The analysis says cheap diesel is pushing market towards bigger cars that guzzle more diesel. "Petrol car sales are higher in small car segment - 87 percent of petrol cars are below 1200 cc -- while 40 percent of the diesel cars are above 1500 cc," it said.
There are 24 diesel car models in the engine size class range of less than 1,400 cc; 42 models in the range 1,401-2,000 cc; and 61 models in the class above 2,000 cc engines. This shows how more models are proliferating in the big car and SUV segments, the report said.
Use of diesel in cars has increased so much that the excise earnings from petrol and diesel have equalled despite high excise duty on petrol.
"If the new diesel car fleet to roll between 2009 and 2015 were to pay the same amount of excise as the petrol car fleet, the potential excise revenue from the lifetime fuel use can be as high as Rs.100,000 crore," Roychowdhury said.
"Present revenue loss due to diesel subsidy is Rs.86,000 crore," she added.

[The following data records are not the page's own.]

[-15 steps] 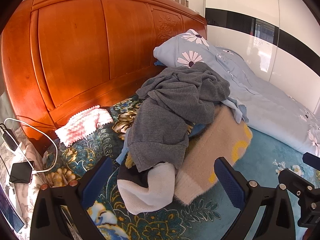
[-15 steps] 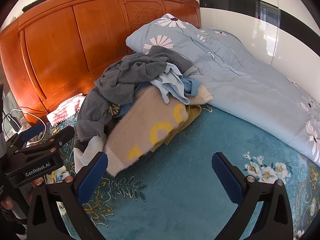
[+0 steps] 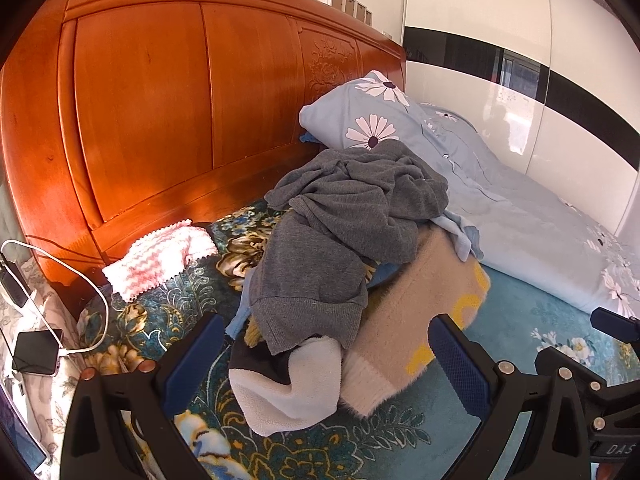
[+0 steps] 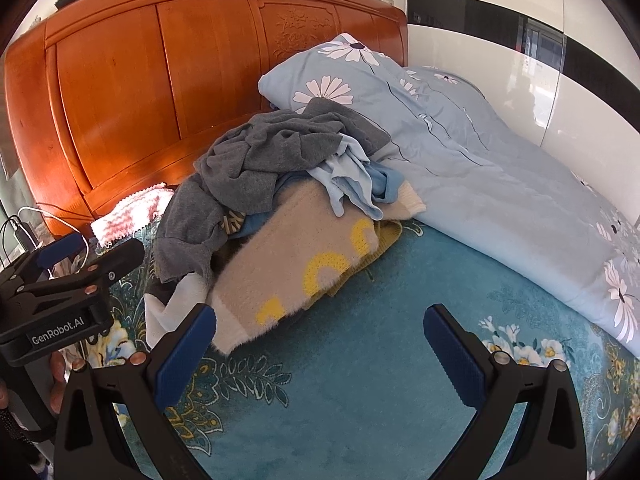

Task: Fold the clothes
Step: 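Approach the clothes pile with both tools open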

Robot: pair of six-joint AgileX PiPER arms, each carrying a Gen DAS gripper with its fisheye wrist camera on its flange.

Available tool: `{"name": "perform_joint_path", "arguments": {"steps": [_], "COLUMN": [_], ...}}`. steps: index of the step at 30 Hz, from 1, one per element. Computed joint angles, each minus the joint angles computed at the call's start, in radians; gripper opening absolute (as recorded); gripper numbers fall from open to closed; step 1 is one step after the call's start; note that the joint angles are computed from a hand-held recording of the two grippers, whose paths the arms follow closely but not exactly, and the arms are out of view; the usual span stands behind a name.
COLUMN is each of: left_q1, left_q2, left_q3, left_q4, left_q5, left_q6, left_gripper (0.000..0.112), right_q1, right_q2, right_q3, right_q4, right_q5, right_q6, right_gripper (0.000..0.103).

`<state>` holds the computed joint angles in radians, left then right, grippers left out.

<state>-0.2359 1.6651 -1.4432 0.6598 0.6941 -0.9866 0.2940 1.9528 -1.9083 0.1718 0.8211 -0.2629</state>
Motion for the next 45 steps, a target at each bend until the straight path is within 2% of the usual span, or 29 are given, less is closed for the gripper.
{"name": "perform_joint_path", "arguments": {"steps": [7, 12, 16, 20, 30, 45], "left_q1": [-0.007, 0.013, 0.007, 0.017, 0.07, 0.155], "left_q2": [-0.036, -0.062, -0.076, -0.076, -0.066, -0.006], "left_q3": [0.01, 0.005, 0.014, -0.002, -0.03, -0.085], "left_q4": [-0.046, -0.145, -0.095, -0.107, -0.19, -0.261], "left_q5": [-0.003, -0.015, -0.006, 0.016, 0.008, -0.003], "left_q6": [0.062, 0.149, 0.109, 0.134, 0.214, 0.321], "left_gripper": [0.103, 0.103, 0.103, 0.103, 0.103, 0.103], "right_q1": [-0.006, 0.0, 0.003, 0.003, 0.005, 0.037], "right_q2": [-0.015, -0.036, -0.062, -0.065, -0.042, 0.06], "right_q3": [-0.02, -0.017, 0.007, -0.005, -0.043, -0.191], "right_q4": [0.005, -0.006, 0.004, 0.017, 0.018, -0.042], "right_q5": [0.017, 0.022, 0.01, 0.022, 0.038, 0.083], "right_q6": [0.016, 0.01, -0.008, -0.028, -0.026, 0.015], "right_gripper": [0.103, 0.103, 0.103, 0.103, 0.103, 0.103]}}
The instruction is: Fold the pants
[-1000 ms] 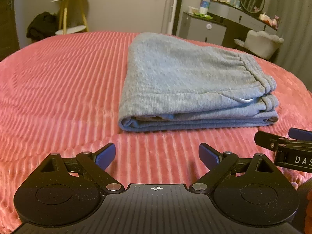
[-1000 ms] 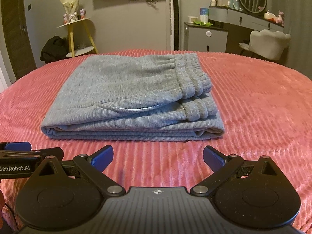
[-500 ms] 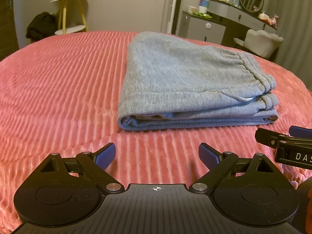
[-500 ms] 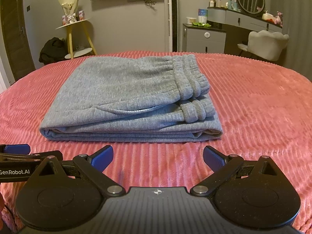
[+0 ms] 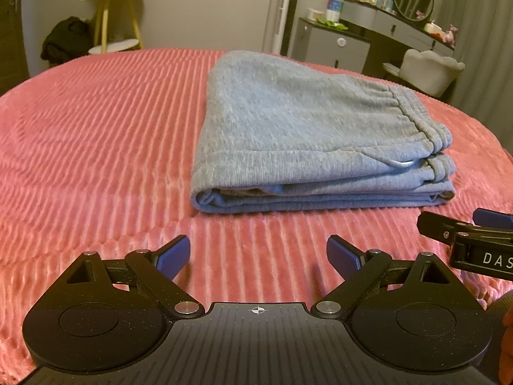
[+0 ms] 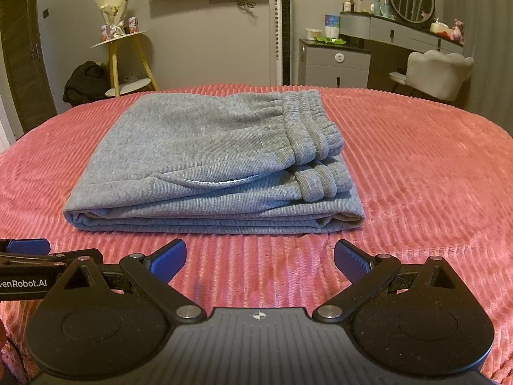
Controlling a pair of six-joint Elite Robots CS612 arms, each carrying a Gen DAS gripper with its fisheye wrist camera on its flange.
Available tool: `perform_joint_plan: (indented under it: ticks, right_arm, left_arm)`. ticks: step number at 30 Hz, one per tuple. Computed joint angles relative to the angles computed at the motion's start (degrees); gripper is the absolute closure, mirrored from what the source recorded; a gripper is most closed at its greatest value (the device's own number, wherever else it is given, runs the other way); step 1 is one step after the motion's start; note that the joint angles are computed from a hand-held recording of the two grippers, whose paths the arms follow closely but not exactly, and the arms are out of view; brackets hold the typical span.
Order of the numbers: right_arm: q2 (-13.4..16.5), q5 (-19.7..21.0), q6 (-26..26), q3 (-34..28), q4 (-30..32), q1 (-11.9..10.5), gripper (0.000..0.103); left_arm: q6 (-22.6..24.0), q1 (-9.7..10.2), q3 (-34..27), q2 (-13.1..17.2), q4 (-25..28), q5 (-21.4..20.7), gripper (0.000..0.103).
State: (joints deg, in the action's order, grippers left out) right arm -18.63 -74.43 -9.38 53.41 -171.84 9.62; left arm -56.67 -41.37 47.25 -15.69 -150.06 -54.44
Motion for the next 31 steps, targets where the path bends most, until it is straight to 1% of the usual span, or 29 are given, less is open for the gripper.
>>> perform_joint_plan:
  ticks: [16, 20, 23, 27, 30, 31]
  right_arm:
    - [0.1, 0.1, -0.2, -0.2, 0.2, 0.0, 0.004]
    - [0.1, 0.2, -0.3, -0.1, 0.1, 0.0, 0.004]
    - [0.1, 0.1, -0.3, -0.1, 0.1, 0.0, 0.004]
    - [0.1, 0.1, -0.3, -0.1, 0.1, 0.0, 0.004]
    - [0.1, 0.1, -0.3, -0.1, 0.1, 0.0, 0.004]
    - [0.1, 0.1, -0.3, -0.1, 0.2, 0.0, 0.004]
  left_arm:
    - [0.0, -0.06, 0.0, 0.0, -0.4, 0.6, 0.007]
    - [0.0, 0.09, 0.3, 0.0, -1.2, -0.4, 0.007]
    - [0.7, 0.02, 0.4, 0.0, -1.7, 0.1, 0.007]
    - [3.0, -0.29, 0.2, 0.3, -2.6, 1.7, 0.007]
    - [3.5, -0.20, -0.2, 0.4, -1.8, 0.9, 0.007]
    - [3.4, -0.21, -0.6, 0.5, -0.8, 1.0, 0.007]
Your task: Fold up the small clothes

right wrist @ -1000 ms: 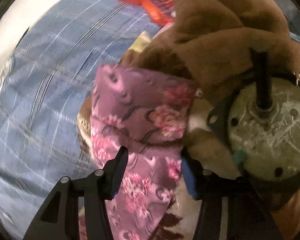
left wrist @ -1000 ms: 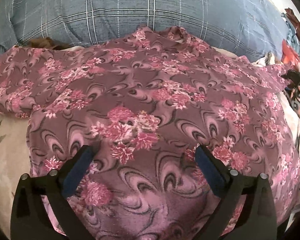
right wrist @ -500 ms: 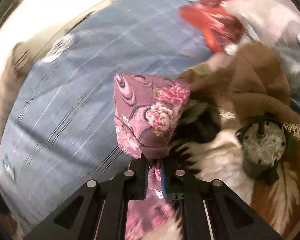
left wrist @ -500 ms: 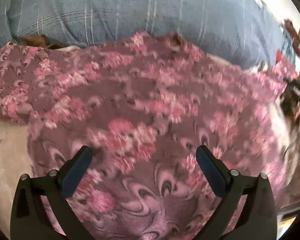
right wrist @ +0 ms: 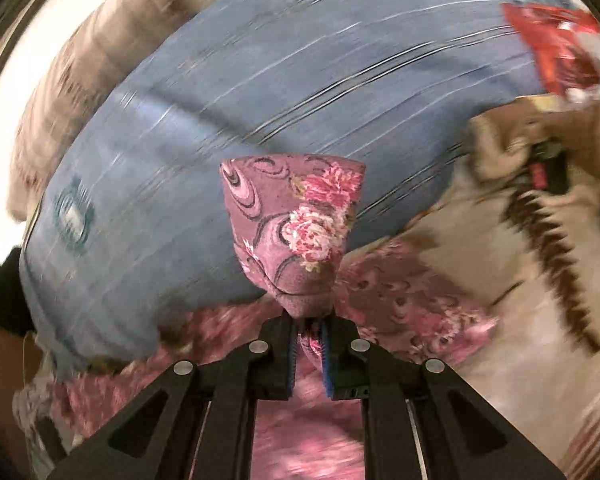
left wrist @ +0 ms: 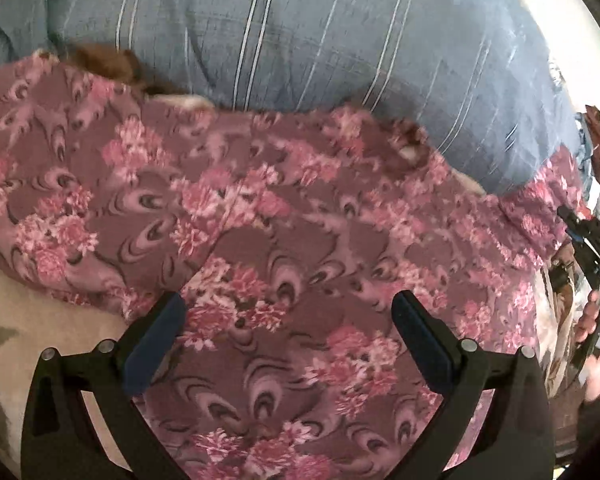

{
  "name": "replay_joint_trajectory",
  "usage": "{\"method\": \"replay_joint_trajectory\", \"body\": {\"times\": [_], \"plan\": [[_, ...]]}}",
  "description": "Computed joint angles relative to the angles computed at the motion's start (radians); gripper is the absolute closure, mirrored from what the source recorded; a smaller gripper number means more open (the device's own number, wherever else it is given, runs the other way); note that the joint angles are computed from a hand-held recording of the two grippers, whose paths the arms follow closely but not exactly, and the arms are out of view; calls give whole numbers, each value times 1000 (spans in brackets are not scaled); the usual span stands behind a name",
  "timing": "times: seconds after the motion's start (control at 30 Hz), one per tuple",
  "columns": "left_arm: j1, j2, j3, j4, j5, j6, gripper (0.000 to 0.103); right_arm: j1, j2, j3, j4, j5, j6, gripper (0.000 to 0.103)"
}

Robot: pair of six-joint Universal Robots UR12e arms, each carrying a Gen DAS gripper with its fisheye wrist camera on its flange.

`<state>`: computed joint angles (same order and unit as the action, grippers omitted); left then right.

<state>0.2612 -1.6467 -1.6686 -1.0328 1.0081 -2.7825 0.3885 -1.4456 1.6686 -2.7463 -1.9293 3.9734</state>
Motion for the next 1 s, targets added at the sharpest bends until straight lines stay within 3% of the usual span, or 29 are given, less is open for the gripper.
{"method": "replay_joint_trajectory", "body": {"times": [0.17,0.37,0.53,0.63,0.7,0.83,0.9,0.97,1.0], "plan": [[27,-2,18,-59,-72,-7,0,55,102,-112,21,65,-49,94],[61,-13,37,-106,-142,-48,0,118,227,-260,138,132,-143,93],[72,-20,45,-157,-186,-37,0,162,288,-329,267,187,-184,76],[72,-28,54,-226,-225,-4,0,182,287,-317,259,212,-232,66],[69,-30,56,-266,-242,14,0,190,267,-286,233,223,-245,64],[53,-39,64,-322,-262,40,0,183,201,-187,147,243,-188,63],[38,-45,68,-311,-245,4,0,172,159,-132,127,226,-135,62],[21,-42,57,-239,-227,-61,0,161,118,-77,110,190,-84,62],[15,-43,57,-224,-228,-73,11,155,102,-57,103,173,-60,60]]}}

The Petroleum Planning and Analysis Cell of the union ministry of petroleum and natural gas said petrol consumption has slowed down while diesel use has registered 6.4 percent growth.
The CSE said it analysis showed the industry is playing with data to confuse and obfuscate.
"The new number game says diesel cars, SUVs and taxis use only 5 percent of total diesel used - cars use 0.6 percent while a committee chaired by Kirit Parikh found it to be 15 percent," she said.
The CSE has written to Finance Minister Pranab Mukherjee demanding additional tax on diesel cars to reduce public revenue losses and public health costs.